§ **What the task asks**: The required output is every line from the one with "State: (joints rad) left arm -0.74" through the final line of the data below, unchanged.

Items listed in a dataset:
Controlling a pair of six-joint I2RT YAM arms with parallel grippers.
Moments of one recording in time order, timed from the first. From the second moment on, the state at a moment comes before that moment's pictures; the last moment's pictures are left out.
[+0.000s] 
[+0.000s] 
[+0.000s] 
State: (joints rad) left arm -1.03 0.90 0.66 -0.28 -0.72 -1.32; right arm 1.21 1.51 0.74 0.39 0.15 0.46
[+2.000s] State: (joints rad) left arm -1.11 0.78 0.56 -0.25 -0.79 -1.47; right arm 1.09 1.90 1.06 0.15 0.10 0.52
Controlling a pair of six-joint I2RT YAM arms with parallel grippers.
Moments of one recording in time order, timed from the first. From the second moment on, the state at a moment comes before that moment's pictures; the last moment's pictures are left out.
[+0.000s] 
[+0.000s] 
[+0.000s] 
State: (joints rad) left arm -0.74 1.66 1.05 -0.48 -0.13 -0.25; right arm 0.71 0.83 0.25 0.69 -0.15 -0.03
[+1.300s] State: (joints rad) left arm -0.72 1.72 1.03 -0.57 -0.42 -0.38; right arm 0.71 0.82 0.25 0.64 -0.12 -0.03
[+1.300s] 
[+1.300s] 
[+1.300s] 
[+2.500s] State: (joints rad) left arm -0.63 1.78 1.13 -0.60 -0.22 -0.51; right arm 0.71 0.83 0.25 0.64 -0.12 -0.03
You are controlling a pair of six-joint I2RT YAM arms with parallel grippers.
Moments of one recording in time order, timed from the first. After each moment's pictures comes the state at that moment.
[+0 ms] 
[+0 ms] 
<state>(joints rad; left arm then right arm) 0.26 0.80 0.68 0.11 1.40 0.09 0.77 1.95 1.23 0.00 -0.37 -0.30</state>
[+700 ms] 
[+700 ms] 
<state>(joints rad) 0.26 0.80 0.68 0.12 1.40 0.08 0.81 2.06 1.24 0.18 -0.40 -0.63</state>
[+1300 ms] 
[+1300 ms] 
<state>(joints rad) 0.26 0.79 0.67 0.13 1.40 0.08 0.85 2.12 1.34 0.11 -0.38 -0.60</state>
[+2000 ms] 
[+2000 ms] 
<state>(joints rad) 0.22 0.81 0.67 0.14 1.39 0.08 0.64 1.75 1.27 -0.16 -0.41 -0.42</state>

§ **Task response**:
State: (joints rad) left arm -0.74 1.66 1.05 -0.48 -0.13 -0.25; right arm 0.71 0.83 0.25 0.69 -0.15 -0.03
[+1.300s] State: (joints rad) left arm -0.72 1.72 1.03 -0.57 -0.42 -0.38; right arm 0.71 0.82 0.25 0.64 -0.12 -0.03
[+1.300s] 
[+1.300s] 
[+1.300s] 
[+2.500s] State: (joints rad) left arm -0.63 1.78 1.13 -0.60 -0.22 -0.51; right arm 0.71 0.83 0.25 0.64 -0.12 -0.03
You are controlling a pair of six-joint I2RT YAM arms with parallel grippers.
Moments of one recording in time order, timed from the first. After each moment's pictures comes the state at that moment.
[+0 ms] 
[+0 ms] 
<state>(joints rad; left arm then right arm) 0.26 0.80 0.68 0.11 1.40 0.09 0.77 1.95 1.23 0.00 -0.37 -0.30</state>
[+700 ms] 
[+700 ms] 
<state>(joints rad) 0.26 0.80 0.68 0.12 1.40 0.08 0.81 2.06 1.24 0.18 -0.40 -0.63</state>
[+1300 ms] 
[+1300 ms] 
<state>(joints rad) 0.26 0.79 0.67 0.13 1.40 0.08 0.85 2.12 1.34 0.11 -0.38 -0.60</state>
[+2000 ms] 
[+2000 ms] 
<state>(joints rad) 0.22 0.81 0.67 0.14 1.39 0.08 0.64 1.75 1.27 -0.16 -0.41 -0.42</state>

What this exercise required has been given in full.